There is a family of linear rate limit algorithms: GCRA behaves the same as a leaky bucket or a token bucket rate limiter (when they are implemented properly -- there's no need for a separate periodic leak / refill task), but GCRA uses less space per client (it doesn't need an explicit bucket alongside the timestamp) and its code is simpler.

The HTTP RateLimit draft is based on algorithms that reset the quota and window at a predictable time regardless of client behaviour. (The draft allows other algorithms, but most of the text makes this assumption.) After a client makes a burst of requests, it has to wait until the reset time, then it is allowed to make another burst of requests.

Another class of algorithm is based on keeping a log of client activity within a sliding window in the recent past. (This is expensive and wasteful!) Sliding-window algorithms allow new requests when old requests age out, so they encourage clients to repeat past behaviour. If a client starts with a burst then it can burst again in each subsequent window.

By contrast, when a linear rate limiter allows a client to make a fast burst of requests, it shrinks the remaining window and then keeps the effective window small while the client is busy.

Smaller quotas and windows restrict the burst size, so they require smoother behaviour than larger quotas and windows, even though the ratio quota / window describes the same maximum rate.

Automatically shrinking the effective window reduces the permitted burstiness of subsequent requests. As a result, linear rate limiters smooth out the interval between requests, as well as controlling the number of requests per window.

Other algorithms can make clients behave smoothly too.

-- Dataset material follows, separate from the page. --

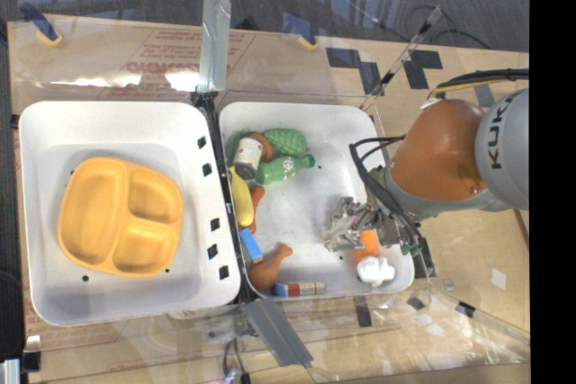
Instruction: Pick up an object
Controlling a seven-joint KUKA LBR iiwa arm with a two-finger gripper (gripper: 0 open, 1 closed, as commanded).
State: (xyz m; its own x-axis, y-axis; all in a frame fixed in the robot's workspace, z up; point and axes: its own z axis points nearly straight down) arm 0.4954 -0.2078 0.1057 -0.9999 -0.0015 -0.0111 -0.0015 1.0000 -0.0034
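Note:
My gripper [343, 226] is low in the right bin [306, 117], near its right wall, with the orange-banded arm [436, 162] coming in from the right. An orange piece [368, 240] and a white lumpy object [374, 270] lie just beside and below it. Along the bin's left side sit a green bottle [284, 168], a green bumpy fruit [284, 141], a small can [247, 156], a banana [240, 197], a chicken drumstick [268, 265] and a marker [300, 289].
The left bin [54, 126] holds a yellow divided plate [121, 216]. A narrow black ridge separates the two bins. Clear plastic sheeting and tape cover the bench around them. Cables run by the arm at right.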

A linear rate limiter indirectly assesses a client's request rate by relating a request counter to the passage of time. By contrast, an exponential rate limiter directly measures a client's average rate and allows or denies requests by comparing the rate to the limit.

An exponential rate limiter can be used with HTTP RateLimit headers in a similar manner to a linear rate limiter. That previous article explains how to calculate the remaining window (called t_next) when a request is denied. When a request is allowed, the output results for a RateLimit header can be calculated as follows. (Beware, this snippet uses an awkward mixture of variable names from this article and the previous article.)

    if r_now < quota
        state[pk].time = t_now
        state[pk].rate = r_now
        a = quota - r_now
        r = floor(a)
        t = ceil(a * window / quota)
        return ALLOW(r, t)

The RateLimit header calculation for the exponential rate limiter is just the reciprocal of the linear rate limiter. It has the same smoothing effect for the same reasons.

I expect it's possible to retrofit dynamic window shrinking on to other rate limit algorithms. But (as I wrote yesterday) it's better to use a simple GCRA linear rate limiter.

PS. The terminology in this article is different from how I previously described rate limit algorithms: in the past I used rate = limit / period where the HTTP RateLimit draft uses quota / window.